One element of the Trump doctrine has powerful antecedents in American life: disdain for Europe, a notion dating to the poet Philip Freneau’s 1784 critique of “Europe’s proud, despotic shores.”
Even so, as late as the mid-1960s, American schools gave far more emphasis to teaching French (spoken by a mere six million people in the Western Hemisphere, principally in Quebec) than Spanish (spoken by as many as 200 million in the hemisphere). This was because French was explicitly regarded as the language of diplomacy and spoken by elites from Chopin to Churchill throughout the continent that Mr. Trump has singled out for facing the “stark prospect of civilizational erasure.”

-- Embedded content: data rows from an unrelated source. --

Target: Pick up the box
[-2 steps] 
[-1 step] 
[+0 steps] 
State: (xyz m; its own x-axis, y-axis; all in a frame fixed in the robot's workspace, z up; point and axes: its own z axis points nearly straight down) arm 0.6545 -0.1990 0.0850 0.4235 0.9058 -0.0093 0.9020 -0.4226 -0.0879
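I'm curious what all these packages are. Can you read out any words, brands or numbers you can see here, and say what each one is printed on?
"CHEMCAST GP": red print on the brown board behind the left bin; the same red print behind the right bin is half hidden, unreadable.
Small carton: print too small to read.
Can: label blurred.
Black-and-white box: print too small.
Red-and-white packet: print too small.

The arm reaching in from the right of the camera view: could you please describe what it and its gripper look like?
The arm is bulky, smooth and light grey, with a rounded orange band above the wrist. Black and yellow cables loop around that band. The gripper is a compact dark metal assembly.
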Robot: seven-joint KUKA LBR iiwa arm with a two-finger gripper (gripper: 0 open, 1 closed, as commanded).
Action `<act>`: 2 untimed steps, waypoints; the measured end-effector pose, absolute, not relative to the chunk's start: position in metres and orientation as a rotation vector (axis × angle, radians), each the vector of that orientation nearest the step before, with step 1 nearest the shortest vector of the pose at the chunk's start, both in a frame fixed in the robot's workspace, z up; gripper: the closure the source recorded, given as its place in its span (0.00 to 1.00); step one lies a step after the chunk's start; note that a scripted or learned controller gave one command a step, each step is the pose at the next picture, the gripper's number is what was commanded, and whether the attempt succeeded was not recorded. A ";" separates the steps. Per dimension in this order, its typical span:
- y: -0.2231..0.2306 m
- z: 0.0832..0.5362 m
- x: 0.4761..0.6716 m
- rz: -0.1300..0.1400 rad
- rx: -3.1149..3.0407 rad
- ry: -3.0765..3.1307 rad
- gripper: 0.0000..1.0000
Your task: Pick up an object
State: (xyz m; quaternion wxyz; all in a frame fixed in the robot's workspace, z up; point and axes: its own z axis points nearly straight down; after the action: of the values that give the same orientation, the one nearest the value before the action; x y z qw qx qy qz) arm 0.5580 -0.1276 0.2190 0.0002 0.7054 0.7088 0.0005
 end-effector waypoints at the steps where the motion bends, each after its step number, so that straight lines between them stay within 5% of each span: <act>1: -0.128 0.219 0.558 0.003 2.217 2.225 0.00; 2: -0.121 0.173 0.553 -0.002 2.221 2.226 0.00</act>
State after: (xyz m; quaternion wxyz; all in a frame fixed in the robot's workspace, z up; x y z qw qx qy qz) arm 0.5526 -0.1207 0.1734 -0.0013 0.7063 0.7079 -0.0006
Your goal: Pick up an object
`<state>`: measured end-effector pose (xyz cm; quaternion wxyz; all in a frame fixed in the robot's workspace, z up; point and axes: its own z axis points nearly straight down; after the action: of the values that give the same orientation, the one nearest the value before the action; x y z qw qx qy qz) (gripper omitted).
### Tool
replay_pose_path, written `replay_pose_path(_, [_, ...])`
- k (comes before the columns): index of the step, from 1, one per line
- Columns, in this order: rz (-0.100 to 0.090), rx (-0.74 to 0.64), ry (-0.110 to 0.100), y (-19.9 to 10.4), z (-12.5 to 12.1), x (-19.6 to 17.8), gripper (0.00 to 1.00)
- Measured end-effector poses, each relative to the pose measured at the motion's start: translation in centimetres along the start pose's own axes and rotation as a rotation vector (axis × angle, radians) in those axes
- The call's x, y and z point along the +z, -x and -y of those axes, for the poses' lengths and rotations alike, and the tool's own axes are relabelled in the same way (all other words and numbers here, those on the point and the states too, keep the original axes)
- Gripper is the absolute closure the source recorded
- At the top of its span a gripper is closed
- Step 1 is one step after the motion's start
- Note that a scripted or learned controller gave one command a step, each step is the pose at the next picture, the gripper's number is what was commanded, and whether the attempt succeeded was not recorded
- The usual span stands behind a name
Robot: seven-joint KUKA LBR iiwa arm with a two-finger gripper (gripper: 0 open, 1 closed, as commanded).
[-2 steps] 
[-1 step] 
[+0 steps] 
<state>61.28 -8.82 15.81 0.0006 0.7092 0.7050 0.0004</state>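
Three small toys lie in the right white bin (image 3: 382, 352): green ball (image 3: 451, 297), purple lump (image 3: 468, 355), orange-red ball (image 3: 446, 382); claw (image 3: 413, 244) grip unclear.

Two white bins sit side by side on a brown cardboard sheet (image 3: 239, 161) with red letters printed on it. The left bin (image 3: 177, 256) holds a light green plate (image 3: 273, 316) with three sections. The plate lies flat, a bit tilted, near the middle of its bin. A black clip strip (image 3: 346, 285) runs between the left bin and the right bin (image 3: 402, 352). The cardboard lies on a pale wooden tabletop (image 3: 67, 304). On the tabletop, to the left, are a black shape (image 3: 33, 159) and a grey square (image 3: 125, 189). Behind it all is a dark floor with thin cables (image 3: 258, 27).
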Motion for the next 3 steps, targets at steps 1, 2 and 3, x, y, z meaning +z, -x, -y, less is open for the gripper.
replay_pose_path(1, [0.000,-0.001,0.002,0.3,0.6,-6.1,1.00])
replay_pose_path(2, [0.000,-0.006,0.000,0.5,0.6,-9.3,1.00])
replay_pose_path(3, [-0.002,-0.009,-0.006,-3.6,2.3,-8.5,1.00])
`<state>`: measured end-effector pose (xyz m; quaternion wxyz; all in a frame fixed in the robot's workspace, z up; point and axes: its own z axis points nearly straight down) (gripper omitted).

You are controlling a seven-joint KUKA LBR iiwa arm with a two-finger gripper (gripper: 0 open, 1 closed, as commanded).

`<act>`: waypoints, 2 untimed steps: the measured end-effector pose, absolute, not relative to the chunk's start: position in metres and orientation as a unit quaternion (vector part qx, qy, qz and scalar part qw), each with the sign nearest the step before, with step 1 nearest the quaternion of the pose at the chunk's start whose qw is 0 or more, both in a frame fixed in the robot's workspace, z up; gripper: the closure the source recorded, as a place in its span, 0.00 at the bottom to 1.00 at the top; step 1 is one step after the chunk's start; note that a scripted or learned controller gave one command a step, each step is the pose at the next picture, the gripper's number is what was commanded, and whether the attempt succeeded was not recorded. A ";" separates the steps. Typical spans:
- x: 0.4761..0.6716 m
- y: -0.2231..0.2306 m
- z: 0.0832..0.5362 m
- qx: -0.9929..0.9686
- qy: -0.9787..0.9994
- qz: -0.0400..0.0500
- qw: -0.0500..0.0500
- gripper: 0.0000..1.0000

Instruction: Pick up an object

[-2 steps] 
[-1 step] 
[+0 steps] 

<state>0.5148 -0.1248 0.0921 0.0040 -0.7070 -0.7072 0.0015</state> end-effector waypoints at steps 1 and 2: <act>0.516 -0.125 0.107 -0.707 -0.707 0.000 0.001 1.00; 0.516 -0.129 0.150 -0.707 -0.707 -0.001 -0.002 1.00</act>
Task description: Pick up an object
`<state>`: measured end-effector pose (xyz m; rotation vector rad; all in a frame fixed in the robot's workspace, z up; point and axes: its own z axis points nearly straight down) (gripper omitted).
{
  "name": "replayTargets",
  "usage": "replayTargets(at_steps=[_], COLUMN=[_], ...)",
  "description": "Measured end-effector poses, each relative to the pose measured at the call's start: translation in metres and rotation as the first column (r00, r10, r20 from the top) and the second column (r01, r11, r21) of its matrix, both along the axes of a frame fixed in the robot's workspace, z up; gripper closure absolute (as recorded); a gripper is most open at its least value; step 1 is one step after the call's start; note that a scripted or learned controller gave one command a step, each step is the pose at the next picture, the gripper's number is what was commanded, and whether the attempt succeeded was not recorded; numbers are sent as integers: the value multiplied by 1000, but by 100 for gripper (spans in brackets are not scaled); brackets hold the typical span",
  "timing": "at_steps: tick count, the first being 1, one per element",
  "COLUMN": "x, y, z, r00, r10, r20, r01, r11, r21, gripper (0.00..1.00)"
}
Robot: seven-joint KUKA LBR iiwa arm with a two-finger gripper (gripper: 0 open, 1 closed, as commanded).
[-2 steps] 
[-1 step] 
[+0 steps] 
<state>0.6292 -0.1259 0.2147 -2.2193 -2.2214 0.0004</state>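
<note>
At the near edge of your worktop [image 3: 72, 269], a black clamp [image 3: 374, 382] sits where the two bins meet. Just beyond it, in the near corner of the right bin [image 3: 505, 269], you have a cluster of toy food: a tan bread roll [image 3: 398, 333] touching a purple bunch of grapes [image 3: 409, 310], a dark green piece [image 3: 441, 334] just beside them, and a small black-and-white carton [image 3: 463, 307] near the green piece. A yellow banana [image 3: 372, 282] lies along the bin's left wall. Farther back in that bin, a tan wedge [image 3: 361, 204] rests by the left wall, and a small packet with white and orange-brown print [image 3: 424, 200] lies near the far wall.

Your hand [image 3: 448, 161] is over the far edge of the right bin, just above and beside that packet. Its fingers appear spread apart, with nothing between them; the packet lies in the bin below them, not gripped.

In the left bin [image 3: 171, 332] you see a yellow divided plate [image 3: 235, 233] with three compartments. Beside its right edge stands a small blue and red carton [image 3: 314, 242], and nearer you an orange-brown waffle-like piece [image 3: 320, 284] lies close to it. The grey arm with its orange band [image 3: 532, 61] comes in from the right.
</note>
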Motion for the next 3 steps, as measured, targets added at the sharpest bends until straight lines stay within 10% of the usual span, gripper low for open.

One signal departure: James Monroe didn’t call his 1823 vow to keep European interests from the Western Hemisphere the Monroe Doctrine, Harry Truman didn’t call his 1947 pledge to support nations battling communism the Truman Doctrine, and Mr. Nixon didn’t call his 1969 pledge to honour existing commitments the Nixon Doctrine.
But this document, in classic Trump self-promotion, plainly speaks of the Trump Corollary to the Monroe Doctrine. If the “Trump Corollary” term were added to embellish the President’s image and to establish him as a major figure in American history, it was completely unnecessary. Both this document and the precedent-shattering of the first year of his second term have done that with dramatic effectiveness and steely efficiency.